We recently acted in the first BC court case to confirm that multiple wills may be used to reduce probate taxes for business owners.
We acted for the estate of a deceased private business owner. During his lifetime, we designed his estate plan to use two wills. One will covered most of his estate assets. However, his private company assets were “carved out” to be dealt with by the second will. Upon his death, only the first will was submitted for probate with the court. The second will (that dealt with his private company shares) was not required to be probated. No probate fees will need to be paid on our client’s valuable private company assets. The court confirmed the effectiveness of the strategy under BC law (see Re Berkner (Estate), 2017 BCSC 619).
Why is probate required?
Probate is a court process that “proves” or confirms the validity of a will and the executor’s authority to act under it.
When a person dies, some assets are automatically transferred. These assets may have beneficiary designations (such as insurance policies, RRSPs, RRIFs, or TFSAs). Or they may be co-owned with a right of survivorship. For these assets, the beneficiary or surviving owner can take ownership simply by proving the death; the deceased’s will is not required.
However, many assets have no provision for an automatic transfer on death. Such assets include a house, investment account, or private company shares that are owned solely in the deceased’s name. With these assets, the deceased’s will must be used to determine how the assets will be distributed (to the beneficiaries) and who will do it (the executor).
The will gives the executor the authority to collect the assets. The executor should be able to exercise this authority by simply providing a copy of the will and proof of the death.
However, the title of many of these assets is controlled by third parties (the Land Title Registry or a financial institution). These parties often are not willing to accept the executor’s authority based solely on the will. They require that the validity of the will and the executor’s authority also be confirmed by the court. The process of securing that confirmation is called “probate.”
Shares of closely-held private companies are different from these other assets. The title of the shares is not controlled by a third-party, but rather by the company’s directors. The BC Business Corporations Act specifically confirms that these directors can authorize a transfer of the deceased’s shares based on the will alone, without requiring a probate of the will.
What happens during probate?
If probate is required, the executor must send notices and provide the court with sworn information about the deceased, the will, and the estate assets. The executor must list all of the deceased’s assets that are dealt with under the will (this includes even assets for which probate was not required).
The province also imposes a probate tax during the court process. This tax of 1.4% applies to the value of all the assets that have been listed ($14,000 per $1,000,000).

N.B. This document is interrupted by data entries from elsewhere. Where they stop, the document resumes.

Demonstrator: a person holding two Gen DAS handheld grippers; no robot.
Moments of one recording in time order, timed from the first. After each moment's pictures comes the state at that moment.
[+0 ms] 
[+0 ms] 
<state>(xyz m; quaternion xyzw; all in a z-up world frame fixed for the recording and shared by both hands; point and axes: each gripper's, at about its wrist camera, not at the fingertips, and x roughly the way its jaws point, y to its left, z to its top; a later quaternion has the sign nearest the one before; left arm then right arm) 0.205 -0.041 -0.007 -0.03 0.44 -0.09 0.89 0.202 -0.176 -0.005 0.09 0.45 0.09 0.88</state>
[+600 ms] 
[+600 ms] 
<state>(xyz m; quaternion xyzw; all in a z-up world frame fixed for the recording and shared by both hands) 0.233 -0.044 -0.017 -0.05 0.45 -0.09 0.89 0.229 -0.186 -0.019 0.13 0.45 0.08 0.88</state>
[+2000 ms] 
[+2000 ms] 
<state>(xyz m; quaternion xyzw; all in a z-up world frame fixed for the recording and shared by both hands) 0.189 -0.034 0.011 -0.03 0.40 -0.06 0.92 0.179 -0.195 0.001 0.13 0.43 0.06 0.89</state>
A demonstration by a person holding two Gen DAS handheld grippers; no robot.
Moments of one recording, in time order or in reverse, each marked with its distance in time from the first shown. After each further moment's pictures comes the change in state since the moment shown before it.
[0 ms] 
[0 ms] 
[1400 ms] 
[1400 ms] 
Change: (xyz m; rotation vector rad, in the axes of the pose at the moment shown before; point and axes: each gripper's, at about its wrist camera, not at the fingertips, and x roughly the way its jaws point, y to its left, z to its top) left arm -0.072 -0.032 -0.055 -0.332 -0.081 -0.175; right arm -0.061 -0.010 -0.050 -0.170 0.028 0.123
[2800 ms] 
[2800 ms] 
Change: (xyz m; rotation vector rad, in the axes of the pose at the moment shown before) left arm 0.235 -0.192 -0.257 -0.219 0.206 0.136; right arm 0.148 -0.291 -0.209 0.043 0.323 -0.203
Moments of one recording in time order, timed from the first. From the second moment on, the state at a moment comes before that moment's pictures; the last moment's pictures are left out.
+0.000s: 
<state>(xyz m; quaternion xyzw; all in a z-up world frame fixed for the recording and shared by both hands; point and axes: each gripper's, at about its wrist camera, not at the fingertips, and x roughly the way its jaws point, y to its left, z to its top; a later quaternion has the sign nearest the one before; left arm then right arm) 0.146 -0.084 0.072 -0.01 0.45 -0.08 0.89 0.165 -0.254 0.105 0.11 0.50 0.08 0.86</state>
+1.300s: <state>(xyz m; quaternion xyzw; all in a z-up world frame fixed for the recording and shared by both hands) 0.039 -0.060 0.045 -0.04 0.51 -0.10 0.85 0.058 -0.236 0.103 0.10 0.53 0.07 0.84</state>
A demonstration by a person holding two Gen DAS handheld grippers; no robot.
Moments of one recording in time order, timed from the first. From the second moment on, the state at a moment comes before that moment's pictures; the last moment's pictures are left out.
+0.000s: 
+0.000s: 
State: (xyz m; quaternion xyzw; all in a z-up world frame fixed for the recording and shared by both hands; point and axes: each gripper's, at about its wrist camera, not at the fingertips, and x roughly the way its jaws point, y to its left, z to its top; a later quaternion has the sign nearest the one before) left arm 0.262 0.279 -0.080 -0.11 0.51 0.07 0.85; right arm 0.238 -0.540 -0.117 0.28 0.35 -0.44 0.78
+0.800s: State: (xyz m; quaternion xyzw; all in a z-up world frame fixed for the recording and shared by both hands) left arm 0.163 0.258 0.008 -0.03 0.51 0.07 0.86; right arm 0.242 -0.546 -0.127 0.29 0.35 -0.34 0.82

Our business owner client, who had both real estate and a private company, would have encountered a dilemma if he had just one will (as most people do). After his death, the will alone would be sufficient authority to deal with his private company shares – nothing further would be required. However, the Land Title Registry would refuse to change the title of his real estate until the will was confirmed by probate. During that probate process, the executor would be required to list not only the real estate, but also the private company shares (even though probate was not required to deal with them, the shares would still be an asset under that single will – they could not be omitted from the listing). Then, the probate tax of 1.4% would be charged on all of the listed assets, both the real estate and shares. Instead of a probate tax of perhaps $14,000 on the real estate, the estate would also pay an additional tax of more than $40,000 on the shares.
How Do Multiple Wills work?
Instead of just one will that deals with all of the assets, our client created two separate wills. The primary will dealt with almost all of his assets including his real estate but specifically excluded his private company shares. The secondary will dealt with just his private company shares.
After his death, the secondary will was used to transfer the company shares without any need for probate. By contrast, the transfer of the real estate did require a probated will. However, this only required a probate of the primary will. The list of assets for that probate process did not need to include the company shares, since the primary will did not deal with them. No probate tax will be paid on the shares. The estate saved more than $40,000 of tax.
This estate plan method is especially useful for clients with shares in family companies, or valuable art. However, careful attention is required to ensure that it is effectively carried out.
- To be effective under BC law, the two wills must have different executors, and the drafting must coordinate their respective powers and duties.
- This plan would not be sufficient on its own if there is a risk of claims by a spouse or child to challenge provisions made in the wills. For example, a blended family would typically require additional planning strategies.
- Certain income tax rules may be affected by the use of more than one will.
A multiple will estate plan can save a significant amount of probate taxes and can provide some privacy for company matters. However, the strategy is not without some complexities. It must be carefully implemented by experienced estate planning advisors.